Let's say I'm trying to classify some data with logistic regression.
Before passing the summed data to the logistic function (normalized in range $[0,1]$), weights must be optimized for desirable outcome. In order to find optimal weights for classification purposes, relatively minimizable error function must be found, this can be cross entropy.
From my knowledge, cross entropy measures quantification between two probability distributions by bit difference between set of same events belonging to two probability distributions.
For some reason, cross entropy is equivalent to negative log likelihood. Cross entropy loss function definition between two probability distributions $p$ and $q$ is:
$$H(p, q)=-\sum_{x}p(x)\,log_e(q(x))$$
From my knowledge again, If we are expecting binary outcome from our function, it would be optimal to perform cross entropy loss calculation on Bernoulli random variables.

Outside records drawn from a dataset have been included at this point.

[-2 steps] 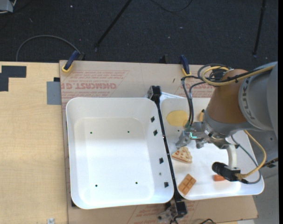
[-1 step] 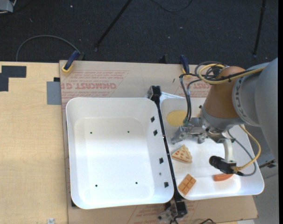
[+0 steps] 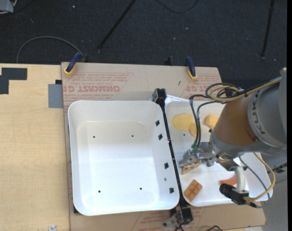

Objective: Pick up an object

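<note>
Camera view, bench stock, all places given from the black divider (image 3: 167, 148) that runs between the two bins.

Bins — two, shallow and white. Left bin (image 3: 88, 114) lies on the divider's left; no loose item can be made out in it. Right bin (image 3: 266, 189) lies on its right and holds every candidate for the pick.

Gripper (image 3: 193, 159) — one, low inside the right bin, just right of the divider at about its middle. It is small and cluttered at this slant, so I cannot tell if the pincer stands apart or together, and nothing can be seen clamped in it.

Loose items, right of the divider:
- Yellow rounded piece (image 3: 183, 121), one, near the divider's far end. Judged light, smooth and perhaps slippery; best taken across its narrow width.
- Second yellow piece (image 3: 211, 121), one, further right, partly hidden by the arm (image 3: 242, 121). Likely similar in feel.
- Brown waffle-like block (image 3: 193, 189), one, close to the divider's near end. Judged light and stiff, with a ridged face that should grip well; take it across its two short flat sides.
- Orange-red item (image 3: 229, 182), one, further right than the block, partly covered. Material unclear.

Count — four loose items. The brown block looks the easiest hold.
</note>
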You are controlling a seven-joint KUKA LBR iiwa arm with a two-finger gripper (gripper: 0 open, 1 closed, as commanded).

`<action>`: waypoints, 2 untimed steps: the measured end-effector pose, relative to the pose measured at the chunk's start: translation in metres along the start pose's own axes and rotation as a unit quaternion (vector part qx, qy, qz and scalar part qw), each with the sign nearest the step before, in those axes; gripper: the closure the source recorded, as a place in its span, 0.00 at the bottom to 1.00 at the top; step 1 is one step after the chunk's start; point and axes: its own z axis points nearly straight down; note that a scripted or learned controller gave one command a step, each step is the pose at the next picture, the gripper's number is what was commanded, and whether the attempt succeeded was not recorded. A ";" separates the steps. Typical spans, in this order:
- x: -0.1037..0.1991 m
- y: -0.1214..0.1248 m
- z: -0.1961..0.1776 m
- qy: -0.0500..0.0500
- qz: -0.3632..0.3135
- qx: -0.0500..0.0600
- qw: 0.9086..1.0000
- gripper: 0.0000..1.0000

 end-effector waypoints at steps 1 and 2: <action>-0.010 0.052 0.000 0.000 0.000 -0.002 1.000 0.00; 0.008 -0.009 0.000 0.000 0.000 0.000 1.000 0.00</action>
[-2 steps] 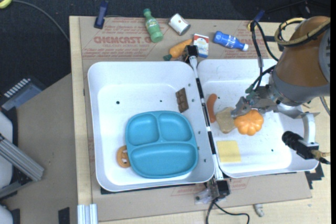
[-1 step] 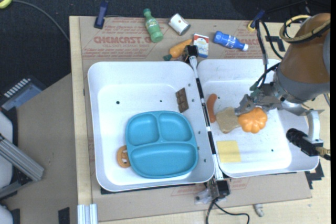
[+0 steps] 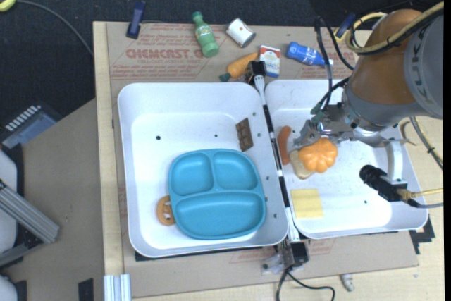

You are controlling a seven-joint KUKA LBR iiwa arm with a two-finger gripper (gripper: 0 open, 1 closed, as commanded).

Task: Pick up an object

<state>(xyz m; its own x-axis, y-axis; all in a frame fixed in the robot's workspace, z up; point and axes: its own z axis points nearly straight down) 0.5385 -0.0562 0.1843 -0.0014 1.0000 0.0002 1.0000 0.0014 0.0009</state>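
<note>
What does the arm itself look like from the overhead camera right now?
The arm is bulky and rounded, grey with a broad orange band above the wrist. Yellow and dark cables loop around its upper side. The gripper at its end is a small cluster of metallic grey and black parts, too cluttered to make out in detail.

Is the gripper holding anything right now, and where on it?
Cannot be told. The gripper sits right over the orange pumpkin-like toy in the right bin, but its grip is hidden.

Bright even overhead light, soft shadows, slightly grainy.
</note>
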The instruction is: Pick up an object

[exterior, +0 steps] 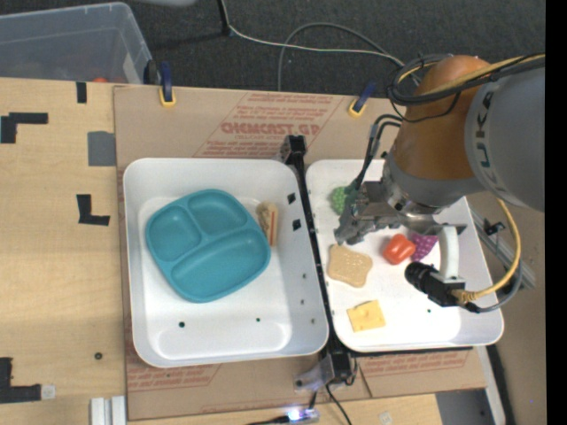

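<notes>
The tan, toast-shaped slice of toy bread (pixel 349 266) lies flat on the floor of the right shallow white plastic bin (pixel 474 330), just below the arm's dark grey jaws (pixel 354 226), which hang over the bin's left part (whether they are apart or together cannot be told from this slant). Near the bread sit a yellow wedge of toy cheese with holes (pixel 366 315), a glossy red-orange toy pepper (pixel 399 249), a knobbly purple toy (pixel 425 243) touching it, and a frilly green leafy toy (pixel 341 197) near the far edge. The left white bin (pixel 221 343) holds a smooth teal plastic divided plate (pixel 206 244) with three compartments and, just beside its right rim, a slim tan bread stick (pixel 268 222). Both bins rest on the brown cardboard-covered surface (pixel 239 122).
</notes>
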You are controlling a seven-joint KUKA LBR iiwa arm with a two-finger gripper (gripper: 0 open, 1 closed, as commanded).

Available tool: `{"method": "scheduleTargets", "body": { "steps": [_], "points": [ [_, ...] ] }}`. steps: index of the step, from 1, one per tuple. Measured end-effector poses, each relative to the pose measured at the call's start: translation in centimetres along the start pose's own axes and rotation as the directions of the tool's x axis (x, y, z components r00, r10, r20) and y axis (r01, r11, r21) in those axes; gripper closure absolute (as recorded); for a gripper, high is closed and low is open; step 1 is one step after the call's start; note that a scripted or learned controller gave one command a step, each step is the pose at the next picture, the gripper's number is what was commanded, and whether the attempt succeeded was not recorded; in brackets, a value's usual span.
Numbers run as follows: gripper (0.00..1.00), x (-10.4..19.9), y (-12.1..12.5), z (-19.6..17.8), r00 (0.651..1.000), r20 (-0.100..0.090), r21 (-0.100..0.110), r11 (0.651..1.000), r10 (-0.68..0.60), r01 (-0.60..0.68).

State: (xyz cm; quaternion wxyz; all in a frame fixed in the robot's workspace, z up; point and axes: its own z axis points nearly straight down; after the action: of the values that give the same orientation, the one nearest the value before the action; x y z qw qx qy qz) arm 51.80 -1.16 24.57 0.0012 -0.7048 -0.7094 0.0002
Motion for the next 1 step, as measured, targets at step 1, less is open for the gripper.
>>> {"method": "scheduleTargets", "body": {
  "steps": [1],
  "points": [
    [1.0, 4.75, -1.13, 1.31, 1.0, 0.0, 0.002, 1.0, 0.001, -0.001]
  ]
}}
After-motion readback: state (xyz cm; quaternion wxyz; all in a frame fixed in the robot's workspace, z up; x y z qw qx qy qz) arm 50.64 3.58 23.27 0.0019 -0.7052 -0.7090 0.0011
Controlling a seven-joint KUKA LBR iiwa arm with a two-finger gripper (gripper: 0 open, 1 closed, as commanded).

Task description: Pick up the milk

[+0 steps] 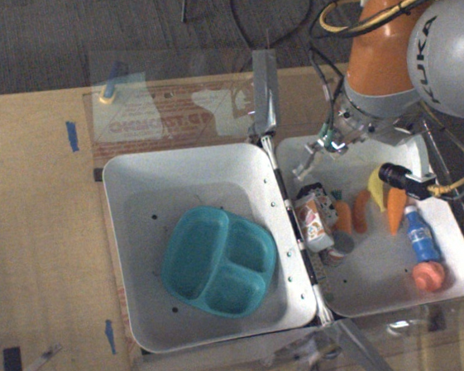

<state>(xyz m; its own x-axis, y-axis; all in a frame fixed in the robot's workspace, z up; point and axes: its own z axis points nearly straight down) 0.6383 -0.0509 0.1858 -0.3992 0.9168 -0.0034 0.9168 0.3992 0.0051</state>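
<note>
The milk (314,219) is a small carton with a colourful print. It lies against the left wall of the right bin (377,293), beside the divider. My gripper (313,158) hangs over the back left part of that bin, a short way behind the carton and apart from it. Nothing shows held in it. The grey arm with its orange band (381,30) comes in from the upper right and hides the bin's back right corner.
A teal divided plate (218,260) lies in the left bin (134,200). Beside the milk in the right bin are two orange carrots (360,212), a yellow item (375,186), a blue bottle (421,238), a pink object (430,276) and a dark round piece (343,243).
</note>
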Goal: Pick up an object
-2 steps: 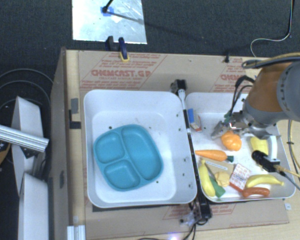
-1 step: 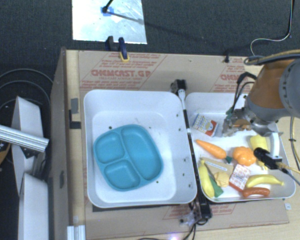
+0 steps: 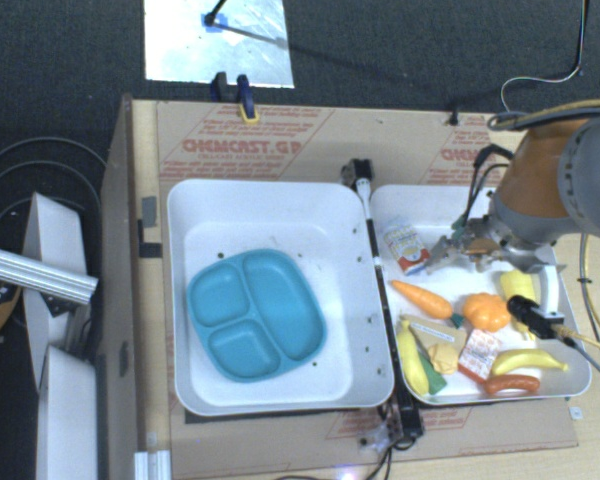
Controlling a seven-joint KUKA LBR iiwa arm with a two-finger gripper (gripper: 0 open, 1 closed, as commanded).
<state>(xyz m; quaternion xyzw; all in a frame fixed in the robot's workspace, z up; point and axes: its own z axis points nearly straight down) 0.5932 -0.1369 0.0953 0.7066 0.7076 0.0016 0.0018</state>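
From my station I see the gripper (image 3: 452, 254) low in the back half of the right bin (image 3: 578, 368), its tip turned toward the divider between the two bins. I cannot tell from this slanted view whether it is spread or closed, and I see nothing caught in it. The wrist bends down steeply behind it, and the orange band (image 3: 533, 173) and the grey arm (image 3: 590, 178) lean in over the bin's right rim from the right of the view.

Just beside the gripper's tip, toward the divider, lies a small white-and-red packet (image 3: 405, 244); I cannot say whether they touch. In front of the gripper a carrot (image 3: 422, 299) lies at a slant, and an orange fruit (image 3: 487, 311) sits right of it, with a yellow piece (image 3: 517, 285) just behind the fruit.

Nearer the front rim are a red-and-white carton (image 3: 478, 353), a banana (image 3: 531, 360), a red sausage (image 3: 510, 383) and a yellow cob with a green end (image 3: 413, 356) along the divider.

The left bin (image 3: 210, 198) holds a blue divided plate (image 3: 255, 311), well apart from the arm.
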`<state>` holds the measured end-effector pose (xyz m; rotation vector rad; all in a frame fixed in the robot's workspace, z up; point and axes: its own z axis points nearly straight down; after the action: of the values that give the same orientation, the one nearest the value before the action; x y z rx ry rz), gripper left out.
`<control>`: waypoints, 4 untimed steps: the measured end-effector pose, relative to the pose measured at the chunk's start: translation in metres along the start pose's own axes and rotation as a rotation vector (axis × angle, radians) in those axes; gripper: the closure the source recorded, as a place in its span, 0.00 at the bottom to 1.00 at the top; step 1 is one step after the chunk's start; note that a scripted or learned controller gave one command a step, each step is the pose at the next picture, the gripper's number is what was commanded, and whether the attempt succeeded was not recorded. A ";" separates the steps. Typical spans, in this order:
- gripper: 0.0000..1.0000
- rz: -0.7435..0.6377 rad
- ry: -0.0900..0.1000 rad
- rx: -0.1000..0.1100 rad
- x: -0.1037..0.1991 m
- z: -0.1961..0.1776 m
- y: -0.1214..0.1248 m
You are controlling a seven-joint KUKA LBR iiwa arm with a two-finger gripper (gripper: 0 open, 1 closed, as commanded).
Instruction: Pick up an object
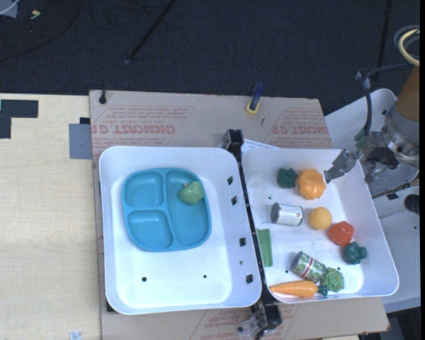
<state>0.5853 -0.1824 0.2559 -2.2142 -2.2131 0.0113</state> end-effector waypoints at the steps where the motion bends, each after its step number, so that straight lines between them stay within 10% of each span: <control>1: 0.00 -0.002 -0.003 -0.012 0.000 -0.007 0.002; 4: 0.00 -0.002 -0.001 -0.007 0.008 0.167 -0.001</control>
<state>0.5818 -0.1742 0.0889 -2.2159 -2.2193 0.0045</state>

By definition probability mass function $g$ of Bernoulli distribution, over possible outcome $x$ is:
$$g(x|p)=p^{x}(1-p)^{1-x} \ \textrm{for} \ x\in [0, 1]$$
Which means that probability is $1-p$ if $x=0$ and $p$ if $x=1$.
Bernoulli probability distribution is based on binary outcome and therefore process of cross entropy being performed on Bernoulli random variables is called binary cross entropy:
$$\mathcal{L}(\theta)= -\frac{1}{n}\sum_{i=1}^n \left[y_i \log(p_i) + (1-y_i)\log(1-p_i) \right]$$
Is this true? why are negative logarithm likelihoods associated with cross entropy? why does Bernoulli random variable perform so well?
In short, how does binary cross entropy work?